Palantir: The Company
That Is Becoming the
Operating System
for Government Surveillance.

You have probably never heard of it. It knows almost everything about you. It is now embedded in ICE, the IRS, the Pentagon, and dozens of police departments. Its co-founder's former employees now run parts of the federal government. This is what it does, how it does it, and what you should know.
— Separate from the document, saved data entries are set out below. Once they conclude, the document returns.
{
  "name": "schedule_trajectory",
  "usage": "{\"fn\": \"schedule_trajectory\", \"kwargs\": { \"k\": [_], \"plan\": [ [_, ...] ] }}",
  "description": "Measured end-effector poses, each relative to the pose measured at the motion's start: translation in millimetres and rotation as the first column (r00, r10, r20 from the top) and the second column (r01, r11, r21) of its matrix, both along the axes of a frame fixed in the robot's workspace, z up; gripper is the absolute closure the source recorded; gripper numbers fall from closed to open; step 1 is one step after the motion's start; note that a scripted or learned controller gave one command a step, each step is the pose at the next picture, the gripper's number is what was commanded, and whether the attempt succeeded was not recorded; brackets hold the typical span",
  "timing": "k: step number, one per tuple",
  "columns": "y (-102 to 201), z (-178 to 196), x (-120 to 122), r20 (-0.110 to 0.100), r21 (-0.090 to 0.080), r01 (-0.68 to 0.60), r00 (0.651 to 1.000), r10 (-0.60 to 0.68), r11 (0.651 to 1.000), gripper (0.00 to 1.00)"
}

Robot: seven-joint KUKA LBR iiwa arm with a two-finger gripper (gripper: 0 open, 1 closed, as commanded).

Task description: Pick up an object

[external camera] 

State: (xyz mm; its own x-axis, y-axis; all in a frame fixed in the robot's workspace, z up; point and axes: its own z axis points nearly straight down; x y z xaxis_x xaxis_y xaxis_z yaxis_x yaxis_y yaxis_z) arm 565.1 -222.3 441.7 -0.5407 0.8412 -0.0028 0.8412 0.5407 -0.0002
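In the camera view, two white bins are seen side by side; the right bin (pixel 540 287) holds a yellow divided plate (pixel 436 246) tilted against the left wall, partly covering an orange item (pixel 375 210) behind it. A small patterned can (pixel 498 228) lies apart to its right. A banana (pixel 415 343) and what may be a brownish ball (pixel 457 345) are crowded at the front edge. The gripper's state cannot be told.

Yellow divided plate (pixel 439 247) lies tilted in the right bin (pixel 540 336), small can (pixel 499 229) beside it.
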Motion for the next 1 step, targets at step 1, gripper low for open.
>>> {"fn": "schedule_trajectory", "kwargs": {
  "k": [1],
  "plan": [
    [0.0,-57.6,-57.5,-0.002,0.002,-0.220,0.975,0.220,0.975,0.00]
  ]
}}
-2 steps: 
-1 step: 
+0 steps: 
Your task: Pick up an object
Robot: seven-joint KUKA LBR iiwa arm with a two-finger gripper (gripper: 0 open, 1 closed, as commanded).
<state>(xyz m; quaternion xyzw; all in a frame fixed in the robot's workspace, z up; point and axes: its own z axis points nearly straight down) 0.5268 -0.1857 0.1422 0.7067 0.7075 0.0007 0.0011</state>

Digital Security · Fourth Amendment · Surveillance · Updated March 31, 2026
$970M
Palantir federal contracts in 2025 alone — nearly double 2024
$30M
ICE contract for ImmigrationOS — real-time tracking of immigrant movements
$180M
Paid to Palantir by the IRS since 2018 across 26 contracts
17
Current or former Palantir/Thiel employees working at highest levels of the Trump administration
What Is Palantir — Plain English
Founded in 2003. Named after instruments of total surveillance in Lord of the Rings. The name was not accidental.
The Name
They Named It After an All-Seeing Crystal Ball That Corrupted Its Users
In J.R.R. Tolkien's Lord of the Rings, the palantíri are ancient crystal balls that allow their users to see across vast distances — to surveil, to know, to watch. They are also instruments of corruption: in the story, every character who uses one is eventually compromised or destroyed by what they see and how they use that power. The company's founders knew this. They chose the name deliberately. Draw your own conclusions.

Palantir Technologies was founded in 2003 by Peter Thiel, Alex Karp, Joe Lonsdale, Stephen Cohen, and Nathan Gettings. Its initial funding came from In-Q-Tel, the venture capital arm of the CIA. The US intelligence community was its first customer. Surveillance was its founding purpose.

Peter Thiel — Palantir's largest individual shareholder and its ideological architect — has said: "I no longer believe that freedom and democracy are compatible." Thiel bankrolled JD Vance's political rise, putting millions into his Ohio Senate campaign when no one else would. The Vice President of the United States owes his political career to Palantir's co-founder.

Two Products. One Purpose.
Law Enforcement / Intelligence
Palantir Gotham
Used by police departments, ICE, the FBI, CIA, NSA, and military intelligence. Designed to aggregate data from incompatible sources and make them searchable through a single interface. You put in a name, a license plate, a phone number, an address — and Gotham pulls every database record connected to that starting point. What took detectives days of manual work now takes seconds.
Government / Enterprise
Palantir Foundry
Used by the IRS, Department of Health and Human Services, and large corporations. Designed to ingest and unify massive, incompatible datasets into one searchable system. DOGE is using Foundry to build the unified IRS database. Where Gotham is the investigator's tool, Foundry is the infrastructure layer — the plumbing that makes all the data flow into one place.
The Core Value Proposition

Imagine the "detective wall" from every crime drama — photographs pinned to a board, connected by strings to names, addresses, associates, vehicles. That wall represents the work of connecting disparate information: this person lives here, drives this car, calls this phone number, has this associate. It takes hours. Sometimes days.

Palantir is that wall — automated, instantaneous, and covering everyone. Not just people under investigation. Not just people suspected of crimes. The system pulls from police databases, DMV records, IRS tax files, utility records, license plate readers, social media, and hundreds of other sources. Anyone who appears in any of those databases — which is to say, everyone — is in the system. The question is only who chooses to search for them, and why.

The Network Effect
It Does Not Just Search. It Maps.
Palantir does not return a list of records. It builds a visual web — a node graph — showing the relationships between every piece of information connected to the person being searched. Your address connects to your neighbors. Your phone number connects to everyone who called it. Your car connects to every location it was recorded. A search that starts with one name can expand within seconds to map an entire social and geographic network. No court order required to query. No suspicion required to start.